I am planning to use one of the Huggingface summarization models (https://huggingface.co/models?pipeline_tag=summarization) to summarize my lecture video transcriptions.

So far I have tested facebook/bart-large-cnn and sshleifer/distilbart-cnn-12-6, but they only support a maximum of 1,024 tokens as input.

So, here are my questions:

  1. Are there any summarization models that support longer inputs such as 10,000 word articles?

  2. What are the optimal output lengths for given input lengths? Let's say for a 1,000 word input, what is the optimal (minimum) output length (the min. length of the summarized text)?

  3. Which model would likely work on programming related articles?


Solution

  • Question 1

    Are there any summarization models that support longer inputs such as 10,000 word articles?

    Yes, the Longformer Encoder-Decoder (LED) [1] model published by Beltagy et al. is able to process up to 16k tokens. Various LED models are available here on HuggingFace. There is also PEGASUS-X [2] published recently by Phang et al. which is also able to process up to 16k tokens. Models are also available here on HuggingFace.

    Alternatively, you can look at either:

    1. Extractive followed by abstractive summarisation, or
    2. Splitting a large document into chunks of max_input_length (e.g. 1024), summarise each, and then concatenate together. Care will have to be taken as to how the documents are chunked as to avoid chunking mid-way through particular topics, or having a relatively short final chunk that may produce an unusable summary.

    Question 2

    What are the optimal output lengths for given input lengths? Let's say for a 1,000 word input, what is the optimal (minimum) output length (i.e. the min. length of the summarized text)?

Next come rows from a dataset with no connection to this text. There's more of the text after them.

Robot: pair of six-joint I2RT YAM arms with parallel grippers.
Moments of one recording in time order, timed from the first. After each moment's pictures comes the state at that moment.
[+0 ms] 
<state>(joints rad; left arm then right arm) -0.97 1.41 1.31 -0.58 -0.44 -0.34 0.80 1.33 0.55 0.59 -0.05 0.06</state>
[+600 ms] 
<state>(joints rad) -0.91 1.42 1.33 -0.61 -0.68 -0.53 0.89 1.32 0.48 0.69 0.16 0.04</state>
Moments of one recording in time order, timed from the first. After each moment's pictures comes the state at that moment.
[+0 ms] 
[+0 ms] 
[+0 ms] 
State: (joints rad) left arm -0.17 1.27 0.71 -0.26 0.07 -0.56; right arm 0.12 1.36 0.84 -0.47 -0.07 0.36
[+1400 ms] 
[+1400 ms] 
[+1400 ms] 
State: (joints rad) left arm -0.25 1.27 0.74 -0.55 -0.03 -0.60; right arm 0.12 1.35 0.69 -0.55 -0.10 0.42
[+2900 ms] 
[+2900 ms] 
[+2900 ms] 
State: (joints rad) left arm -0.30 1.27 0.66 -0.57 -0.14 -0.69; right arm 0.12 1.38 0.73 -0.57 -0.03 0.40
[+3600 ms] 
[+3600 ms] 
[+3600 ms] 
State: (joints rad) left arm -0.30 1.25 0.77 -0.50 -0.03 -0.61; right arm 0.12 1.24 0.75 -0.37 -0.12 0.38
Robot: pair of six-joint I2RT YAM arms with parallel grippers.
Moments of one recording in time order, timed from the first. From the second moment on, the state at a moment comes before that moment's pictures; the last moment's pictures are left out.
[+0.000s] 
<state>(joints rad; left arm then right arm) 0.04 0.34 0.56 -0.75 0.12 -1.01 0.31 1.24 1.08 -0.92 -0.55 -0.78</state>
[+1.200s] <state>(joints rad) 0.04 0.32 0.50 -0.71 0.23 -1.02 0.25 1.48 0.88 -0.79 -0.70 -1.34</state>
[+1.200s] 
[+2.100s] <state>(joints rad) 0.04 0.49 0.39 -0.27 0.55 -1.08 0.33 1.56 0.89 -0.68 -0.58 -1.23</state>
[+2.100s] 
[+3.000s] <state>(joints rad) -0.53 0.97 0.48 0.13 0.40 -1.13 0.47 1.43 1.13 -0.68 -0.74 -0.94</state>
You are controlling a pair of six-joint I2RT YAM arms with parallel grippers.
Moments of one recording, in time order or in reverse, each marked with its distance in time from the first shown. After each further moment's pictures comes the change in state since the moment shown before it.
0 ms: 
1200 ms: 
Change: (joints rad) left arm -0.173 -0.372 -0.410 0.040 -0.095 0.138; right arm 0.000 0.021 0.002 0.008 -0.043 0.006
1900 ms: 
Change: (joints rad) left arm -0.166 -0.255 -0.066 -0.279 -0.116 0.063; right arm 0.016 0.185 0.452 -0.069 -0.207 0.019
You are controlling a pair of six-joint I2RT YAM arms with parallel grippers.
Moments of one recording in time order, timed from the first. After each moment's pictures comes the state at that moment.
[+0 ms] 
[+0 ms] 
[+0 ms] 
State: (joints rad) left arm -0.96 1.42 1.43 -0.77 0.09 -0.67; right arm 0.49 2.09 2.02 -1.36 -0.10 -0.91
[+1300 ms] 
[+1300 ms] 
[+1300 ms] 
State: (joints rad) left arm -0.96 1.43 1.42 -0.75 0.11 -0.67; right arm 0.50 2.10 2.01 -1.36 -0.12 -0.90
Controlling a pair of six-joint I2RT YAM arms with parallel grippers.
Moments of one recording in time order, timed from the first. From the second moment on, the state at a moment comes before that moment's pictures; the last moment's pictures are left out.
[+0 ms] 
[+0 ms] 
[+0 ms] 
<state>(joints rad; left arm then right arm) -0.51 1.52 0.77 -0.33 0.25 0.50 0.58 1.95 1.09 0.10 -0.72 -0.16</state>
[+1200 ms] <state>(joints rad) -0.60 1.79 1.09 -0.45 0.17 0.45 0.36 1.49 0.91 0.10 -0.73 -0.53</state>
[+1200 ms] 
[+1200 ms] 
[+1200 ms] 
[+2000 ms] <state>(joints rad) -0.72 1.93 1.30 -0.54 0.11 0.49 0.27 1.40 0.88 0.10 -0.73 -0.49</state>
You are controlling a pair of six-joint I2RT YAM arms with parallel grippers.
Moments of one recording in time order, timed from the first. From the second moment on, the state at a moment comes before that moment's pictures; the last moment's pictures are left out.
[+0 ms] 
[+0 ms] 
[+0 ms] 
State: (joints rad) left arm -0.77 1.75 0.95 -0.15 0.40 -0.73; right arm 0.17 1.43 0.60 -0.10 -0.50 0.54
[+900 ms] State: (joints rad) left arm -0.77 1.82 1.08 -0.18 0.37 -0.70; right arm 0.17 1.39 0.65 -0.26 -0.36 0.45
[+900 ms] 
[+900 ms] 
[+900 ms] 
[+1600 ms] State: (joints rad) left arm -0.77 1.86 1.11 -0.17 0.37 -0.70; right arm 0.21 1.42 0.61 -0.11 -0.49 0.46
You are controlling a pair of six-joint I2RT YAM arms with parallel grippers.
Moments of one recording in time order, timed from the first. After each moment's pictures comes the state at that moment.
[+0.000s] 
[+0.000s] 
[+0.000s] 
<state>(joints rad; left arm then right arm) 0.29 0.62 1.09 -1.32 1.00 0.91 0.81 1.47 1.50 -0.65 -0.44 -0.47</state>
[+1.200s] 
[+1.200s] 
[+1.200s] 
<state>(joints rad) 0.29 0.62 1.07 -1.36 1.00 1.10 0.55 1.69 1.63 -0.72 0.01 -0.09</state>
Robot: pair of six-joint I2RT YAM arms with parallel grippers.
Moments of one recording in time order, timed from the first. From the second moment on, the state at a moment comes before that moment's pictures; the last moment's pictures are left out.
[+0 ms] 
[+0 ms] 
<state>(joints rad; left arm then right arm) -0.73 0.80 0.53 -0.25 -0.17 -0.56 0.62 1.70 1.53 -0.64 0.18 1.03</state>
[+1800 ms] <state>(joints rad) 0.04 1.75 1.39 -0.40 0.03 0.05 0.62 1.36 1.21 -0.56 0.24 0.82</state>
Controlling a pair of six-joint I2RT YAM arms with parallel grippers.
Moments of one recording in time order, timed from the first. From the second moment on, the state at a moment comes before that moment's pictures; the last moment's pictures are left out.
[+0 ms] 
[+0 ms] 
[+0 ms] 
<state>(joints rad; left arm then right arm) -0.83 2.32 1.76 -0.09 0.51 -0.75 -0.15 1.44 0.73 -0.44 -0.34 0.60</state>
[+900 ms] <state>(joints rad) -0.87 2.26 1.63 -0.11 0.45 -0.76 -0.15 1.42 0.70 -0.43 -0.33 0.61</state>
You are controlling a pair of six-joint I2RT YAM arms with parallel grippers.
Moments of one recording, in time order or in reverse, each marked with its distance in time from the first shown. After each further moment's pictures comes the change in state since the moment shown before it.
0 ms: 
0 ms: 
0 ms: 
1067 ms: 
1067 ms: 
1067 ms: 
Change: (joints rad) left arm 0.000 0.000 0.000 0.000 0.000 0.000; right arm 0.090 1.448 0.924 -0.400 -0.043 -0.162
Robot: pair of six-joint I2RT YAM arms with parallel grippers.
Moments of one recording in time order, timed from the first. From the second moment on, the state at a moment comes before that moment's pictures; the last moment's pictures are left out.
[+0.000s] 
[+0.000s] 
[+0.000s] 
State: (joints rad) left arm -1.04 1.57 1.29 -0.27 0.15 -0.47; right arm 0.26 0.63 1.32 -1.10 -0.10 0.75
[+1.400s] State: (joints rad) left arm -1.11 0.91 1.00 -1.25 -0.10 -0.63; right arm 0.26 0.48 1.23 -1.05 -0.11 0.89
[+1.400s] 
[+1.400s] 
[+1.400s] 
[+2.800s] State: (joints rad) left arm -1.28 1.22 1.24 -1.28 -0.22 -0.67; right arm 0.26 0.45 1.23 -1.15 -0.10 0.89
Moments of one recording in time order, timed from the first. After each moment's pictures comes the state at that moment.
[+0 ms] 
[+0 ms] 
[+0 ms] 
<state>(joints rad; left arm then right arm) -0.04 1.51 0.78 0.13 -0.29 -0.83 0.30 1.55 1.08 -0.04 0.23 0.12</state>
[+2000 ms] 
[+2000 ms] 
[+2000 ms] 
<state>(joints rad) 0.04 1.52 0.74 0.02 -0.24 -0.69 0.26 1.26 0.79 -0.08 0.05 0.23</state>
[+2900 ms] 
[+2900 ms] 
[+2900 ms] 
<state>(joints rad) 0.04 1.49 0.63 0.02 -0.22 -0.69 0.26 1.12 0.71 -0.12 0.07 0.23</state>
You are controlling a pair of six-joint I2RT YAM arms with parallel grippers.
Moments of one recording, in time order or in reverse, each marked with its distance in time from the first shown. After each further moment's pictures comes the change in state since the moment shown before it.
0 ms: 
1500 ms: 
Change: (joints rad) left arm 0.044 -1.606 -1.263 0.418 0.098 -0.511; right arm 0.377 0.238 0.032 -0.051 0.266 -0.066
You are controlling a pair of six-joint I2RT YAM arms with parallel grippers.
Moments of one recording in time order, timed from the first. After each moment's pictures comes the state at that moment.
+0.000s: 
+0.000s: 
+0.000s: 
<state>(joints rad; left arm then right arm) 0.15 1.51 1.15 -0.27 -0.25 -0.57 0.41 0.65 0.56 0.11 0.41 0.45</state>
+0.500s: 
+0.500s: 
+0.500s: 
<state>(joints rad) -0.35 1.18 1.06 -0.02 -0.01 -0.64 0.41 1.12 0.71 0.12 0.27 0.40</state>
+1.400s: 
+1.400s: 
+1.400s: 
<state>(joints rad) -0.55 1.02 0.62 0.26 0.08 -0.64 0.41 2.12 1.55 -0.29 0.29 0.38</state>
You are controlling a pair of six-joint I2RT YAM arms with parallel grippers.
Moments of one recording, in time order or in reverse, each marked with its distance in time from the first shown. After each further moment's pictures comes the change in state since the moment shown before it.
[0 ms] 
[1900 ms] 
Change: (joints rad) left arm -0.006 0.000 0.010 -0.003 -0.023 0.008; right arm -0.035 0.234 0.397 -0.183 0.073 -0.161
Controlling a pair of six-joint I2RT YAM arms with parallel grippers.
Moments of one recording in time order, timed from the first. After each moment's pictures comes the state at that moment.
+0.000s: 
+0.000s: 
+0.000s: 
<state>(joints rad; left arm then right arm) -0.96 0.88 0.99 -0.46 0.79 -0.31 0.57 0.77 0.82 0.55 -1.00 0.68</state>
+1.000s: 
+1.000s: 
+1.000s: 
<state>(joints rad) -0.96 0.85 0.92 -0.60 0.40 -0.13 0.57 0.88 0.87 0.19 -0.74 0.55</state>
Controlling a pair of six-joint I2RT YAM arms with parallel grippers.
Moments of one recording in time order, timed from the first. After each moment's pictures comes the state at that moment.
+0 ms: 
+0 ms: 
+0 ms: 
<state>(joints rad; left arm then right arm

    This is a very difficult question to answer as it hard to empirically evaluate the quality of a summarisation. I would suggest running a few tests yourself with varied output length limits (e.g. 20, 50, 100, 200) and find what subjectively works best. Each model and document genre will be different. Anecdotally, I would say 50 words will a good minimum, with 100-150 offering better results.

    Question 3

    Which model would likely to work on programming related articles?

    I can imagine three possible cases for what constitutes a programming related article.

    1. Source code summarisation (which involves producing a natural (informal) language summary of code (formal language)).
    2. Traditional abstractive summarisation (i.e. natural language summary of natural language but for articles talking about programming yet have no code).
    3. Combination of both 1 and 2.

    For case (1), I'm not aware of any implementations on HuggingFace that focus on this problem. However, it is an active research topic (see [3], [4], [5]).

    For case (2), you can use the models you've been using already, and if feasible, fine tune on your own specific dataset of programming related articles.

    For case (3), simply look at combining implementations from both (1) and (2) based on whether the input is categorised as either formal (code) or informal (natural) language.

    References

    [1] Beltagy, I., Peters, M.E. and Cohan, A., 2020. Longformer: The long-document transformer. arXiv preprint arXiv:2004.05150.

    [2] Phang, J., Zhao, Y. and Liu, P.J., 2022. Investigating Efficiently Extending Transformers for Long Input Summarization. arXiv preprint arXiv:2208.04347.

    [3] Ahmad, W.U., Chakraborty, S., Ray, B. and Chang, K.W., 2020. A transformer-based approach for source code summarization. arXiv preprint arXiv:2005.00653.

    [4] Wei, B., Li, G., Xia, X., Fu, Z. and Jin, Z., 2019. Code generation as a dual task of code summarization. Advances in neural information processing systems, 32.

    [5] Wan, Y., Zhao, Z., Yang, M., Xu, G., Ying, H., Wu, J. and Yu, P.S., 2018, September. Improving automatic source code summarization via deep reinforcement learning. In Proceedings of the 33rd ACM/IEEE international conference on automated software engineering (pp. 397-407).